Across all the entries below, how many lines mention the string "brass"? Respond with a single number.

(Records from a collection)
----
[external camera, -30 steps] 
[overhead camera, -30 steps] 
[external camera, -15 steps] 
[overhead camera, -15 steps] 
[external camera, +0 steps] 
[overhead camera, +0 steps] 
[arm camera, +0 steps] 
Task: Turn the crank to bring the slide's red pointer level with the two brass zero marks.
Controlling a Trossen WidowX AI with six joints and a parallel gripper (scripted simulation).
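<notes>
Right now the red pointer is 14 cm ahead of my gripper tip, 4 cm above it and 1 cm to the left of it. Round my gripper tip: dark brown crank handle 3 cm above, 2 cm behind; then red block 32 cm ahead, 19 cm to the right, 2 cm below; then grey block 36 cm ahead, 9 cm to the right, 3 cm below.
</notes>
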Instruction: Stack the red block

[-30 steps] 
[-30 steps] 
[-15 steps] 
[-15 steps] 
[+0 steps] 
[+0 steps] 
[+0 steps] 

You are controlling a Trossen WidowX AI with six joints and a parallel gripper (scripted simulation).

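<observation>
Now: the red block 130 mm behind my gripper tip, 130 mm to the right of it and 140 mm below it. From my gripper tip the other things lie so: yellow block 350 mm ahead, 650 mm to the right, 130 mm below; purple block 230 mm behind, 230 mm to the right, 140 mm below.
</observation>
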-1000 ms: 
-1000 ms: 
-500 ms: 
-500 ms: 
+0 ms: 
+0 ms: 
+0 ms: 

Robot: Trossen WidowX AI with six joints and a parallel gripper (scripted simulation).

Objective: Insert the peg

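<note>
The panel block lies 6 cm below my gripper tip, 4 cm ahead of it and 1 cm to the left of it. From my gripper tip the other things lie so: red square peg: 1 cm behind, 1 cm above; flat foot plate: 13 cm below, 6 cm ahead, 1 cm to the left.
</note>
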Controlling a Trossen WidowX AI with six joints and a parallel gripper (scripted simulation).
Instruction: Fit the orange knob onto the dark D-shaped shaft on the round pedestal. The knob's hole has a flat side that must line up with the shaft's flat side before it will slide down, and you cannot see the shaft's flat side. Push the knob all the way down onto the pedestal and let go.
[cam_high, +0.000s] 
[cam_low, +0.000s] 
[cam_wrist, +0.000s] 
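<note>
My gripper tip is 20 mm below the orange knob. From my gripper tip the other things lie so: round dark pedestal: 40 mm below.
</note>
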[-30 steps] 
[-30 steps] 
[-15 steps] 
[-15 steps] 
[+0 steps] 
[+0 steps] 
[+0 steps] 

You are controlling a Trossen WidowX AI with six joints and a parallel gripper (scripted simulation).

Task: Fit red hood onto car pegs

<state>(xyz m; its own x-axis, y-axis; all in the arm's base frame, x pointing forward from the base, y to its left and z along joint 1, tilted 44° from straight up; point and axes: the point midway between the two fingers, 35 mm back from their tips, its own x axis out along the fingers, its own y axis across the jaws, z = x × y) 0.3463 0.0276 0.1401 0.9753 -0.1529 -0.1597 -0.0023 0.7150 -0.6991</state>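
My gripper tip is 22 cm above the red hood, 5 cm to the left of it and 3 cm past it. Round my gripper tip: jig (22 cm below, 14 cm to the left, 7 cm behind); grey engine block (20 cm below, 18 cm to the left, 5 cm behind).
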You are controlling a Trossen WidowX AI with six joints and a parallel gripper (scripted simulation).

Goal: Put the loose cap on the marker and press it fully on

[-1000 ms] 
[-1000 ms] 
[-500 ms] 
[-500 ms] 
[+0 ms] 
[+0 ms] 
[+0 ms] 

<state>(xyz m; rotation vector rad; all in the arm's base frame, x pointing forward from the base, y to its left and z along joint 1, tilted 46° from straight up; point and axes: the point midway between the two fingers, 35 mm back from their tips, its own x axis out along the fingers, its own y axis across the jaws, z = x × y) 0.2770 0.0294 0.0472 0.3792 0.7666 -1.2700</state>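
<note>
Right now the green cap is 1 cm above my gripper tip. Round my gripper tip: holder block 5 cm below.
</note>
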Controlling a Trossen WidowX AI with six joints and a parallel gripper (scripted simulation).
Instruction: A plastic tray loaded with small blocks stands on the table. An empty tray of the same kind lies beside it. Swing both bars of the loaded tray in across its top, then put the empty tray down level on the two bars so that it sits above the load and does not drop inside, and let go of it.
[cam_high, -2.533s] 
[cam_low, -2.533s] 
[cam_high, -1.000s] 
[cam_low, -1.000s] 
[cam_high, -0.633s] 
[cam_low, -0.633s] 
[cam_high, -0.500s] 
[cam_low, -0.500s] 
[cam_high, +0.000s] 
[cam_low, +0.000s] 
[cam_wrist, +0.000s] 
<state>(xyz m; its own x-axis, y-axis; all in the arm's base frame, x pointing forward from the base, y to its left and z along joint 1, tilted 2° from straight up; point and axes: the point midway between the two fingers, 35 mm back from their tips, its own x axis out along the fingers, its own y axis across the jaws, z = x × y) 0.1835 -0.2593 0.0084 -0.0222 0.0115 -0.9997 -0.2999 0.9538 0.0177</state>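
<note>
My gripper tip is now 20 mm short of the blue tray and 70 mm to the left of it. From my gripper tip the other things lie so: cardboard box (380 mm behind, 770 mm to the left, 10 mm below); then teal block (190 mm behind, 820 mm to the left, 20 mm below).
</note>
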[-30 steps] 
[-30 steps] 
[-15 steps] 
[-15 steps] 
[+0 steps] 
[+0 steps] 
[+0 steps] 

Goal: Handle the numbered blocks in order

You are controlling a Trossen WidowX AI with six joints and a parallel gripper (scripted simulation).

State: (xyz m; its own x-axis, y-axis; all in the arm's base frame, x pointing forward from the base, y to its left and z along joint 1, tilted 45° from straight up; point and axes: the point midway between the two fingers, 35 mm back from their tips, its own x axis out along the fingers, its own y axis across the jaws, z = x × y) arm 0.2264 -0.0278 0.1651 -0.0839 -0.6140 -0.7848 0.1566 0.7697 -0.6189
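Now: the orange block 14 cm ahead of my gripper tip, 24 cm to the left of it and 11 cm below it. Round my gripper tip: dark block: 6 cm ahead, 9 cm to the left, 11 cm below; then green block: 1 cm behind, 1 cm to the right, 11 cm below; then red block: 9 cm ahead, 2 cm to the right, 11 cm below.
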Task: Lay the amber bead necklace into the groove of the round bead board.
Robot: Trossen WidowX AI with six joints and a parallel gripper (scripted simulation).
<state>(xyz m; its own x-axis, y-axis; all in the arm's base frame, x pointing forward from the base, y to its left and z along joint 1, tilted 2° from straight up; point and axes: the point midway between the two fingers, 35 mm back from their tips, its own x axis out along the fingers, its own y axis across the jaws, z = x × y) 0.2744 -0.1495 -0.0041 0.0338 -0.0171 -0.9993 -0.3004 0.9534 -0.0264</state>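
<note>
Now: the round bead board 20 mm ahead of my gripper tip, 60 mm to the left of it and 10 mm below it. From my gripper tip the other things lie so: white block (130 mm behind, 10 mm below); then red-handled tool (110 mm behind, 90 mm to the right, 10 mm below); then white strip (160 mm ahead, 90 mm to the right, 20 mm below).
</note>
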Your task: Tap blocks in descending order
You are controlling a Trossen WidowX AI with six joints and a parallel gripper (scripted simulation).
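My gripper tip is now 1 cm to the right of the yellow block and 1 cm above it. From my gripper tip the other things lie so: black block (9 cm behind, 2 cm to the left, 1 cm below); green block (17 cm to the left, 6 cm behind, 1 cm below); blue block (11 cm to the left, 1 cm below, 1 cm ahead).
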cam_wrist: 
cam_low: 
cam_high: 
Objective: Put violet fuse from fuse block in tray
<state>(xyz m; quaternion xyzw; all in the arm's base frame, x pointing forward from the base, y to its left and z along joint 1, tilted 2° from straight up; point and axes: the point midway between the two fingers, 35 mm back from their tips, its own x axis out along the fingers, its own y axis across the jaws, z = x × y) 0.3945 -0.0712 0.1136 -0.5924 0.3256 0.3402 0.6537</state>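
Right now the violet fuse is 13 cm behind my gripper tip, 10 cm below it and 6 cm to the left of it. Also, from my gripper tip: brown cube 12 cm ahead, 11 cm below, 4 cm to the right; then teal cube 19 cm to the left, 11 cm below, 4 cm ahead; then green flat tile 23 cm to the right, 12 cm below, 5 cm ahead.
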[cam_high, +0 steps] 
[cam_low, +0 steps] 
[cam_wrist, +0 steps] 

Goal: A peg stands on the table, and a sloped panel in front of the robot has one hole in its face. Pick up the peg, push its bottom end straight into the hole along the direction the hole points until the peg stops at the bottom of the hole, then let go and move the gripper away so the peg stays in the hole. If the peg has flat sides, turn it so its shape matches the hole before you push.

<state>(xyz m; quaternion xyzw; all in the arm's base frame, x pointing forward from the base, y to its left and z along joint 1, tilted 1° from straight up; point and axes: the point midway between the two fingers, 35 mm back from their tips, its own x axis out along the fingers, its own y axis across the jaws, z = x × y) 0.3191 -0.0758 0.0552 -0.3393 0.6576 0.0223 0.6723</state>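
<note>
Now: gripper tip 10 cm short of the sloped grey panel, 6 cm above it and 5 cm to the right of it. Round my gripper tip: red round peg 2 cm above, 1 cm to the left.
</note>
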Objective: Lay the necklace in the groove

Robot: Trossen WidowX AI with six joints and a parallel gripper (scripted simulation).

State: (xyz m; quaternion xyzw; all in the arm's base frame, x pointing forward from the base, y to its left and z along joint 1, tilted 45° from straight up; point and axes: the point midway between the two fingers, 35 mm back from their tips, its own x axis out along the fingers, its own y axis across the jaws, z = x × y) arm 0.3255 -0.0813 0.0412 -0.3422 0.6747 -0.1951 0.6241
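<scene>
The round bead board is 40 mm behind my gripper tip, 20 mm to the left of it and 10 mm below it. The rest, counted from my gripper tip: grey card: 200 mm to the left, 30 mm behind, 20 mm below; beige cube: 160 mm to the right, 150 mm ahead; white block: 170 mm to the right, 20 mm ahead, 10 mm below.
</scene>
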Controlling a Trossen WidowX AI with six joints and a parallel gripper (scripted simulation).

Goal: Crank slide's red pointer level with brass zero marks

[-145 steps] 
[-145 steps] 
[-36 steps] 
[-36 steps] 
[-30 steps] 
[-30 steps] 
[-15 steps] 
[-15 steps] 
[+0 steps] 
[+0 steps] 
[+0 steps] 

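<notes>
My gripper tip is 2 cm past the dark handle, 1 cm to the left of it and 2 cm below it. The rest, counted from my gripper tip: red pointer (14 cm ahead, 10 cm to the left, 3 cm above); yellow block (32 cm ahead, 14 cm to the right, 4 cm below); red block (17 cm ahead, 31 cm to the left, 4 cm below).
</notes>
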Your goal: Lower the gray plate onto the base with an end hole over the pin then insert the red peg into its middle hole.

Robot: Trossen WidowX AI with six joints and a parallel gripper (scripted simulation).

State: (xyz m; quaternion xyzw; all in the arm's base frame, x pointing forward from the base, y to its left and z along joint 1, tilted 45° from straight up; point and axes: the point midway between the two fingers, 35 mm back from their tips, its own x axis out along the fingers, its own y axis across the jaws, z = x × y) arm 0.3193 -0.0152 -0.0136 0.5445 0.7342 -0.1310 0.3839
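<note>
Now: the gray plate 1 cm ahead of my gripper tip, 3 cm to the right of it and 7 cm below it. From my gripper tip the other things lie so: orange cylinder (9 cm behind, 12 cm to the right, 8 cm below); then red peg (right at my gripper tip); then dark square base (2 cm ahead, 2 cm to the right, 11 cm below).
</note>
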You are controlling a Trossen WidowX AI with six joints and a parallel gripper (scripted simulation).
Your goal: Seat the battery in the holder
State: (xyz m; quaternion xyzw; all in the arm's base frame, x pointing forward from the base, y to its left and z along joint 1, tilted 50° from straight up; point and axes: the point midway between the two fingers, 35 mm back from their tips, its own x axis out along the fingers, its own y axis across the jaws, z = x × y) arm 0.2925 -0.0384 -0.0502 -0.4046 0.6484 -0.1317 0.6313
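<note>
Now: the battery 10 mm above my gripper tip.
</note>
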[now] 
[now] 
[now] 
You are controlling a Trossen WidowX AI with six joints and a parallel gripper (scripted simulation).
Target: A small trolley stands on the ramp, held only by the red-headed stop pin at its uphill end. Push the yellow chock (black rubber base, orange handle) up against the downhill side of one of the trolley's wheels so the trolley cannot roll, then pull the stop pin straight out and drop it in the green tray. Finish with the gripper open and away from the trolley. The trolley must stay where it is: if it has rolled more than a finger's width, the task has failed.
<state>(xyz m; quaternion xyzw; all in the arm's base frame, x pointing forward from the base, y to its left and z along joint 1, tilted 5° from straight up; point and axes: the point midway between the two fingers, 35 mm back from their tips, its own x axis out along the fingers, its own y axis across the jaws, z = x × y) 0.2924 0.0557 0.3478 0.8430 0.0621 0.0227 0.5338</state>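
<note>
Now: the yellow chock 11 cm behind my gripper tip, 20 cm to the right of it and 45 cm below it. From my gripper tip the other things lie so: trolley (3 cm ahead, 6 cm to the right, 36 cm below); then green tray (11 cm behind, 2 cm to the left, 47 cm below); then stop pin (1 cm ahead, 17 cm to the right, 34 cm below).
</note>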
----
**Reply to the exercise**
2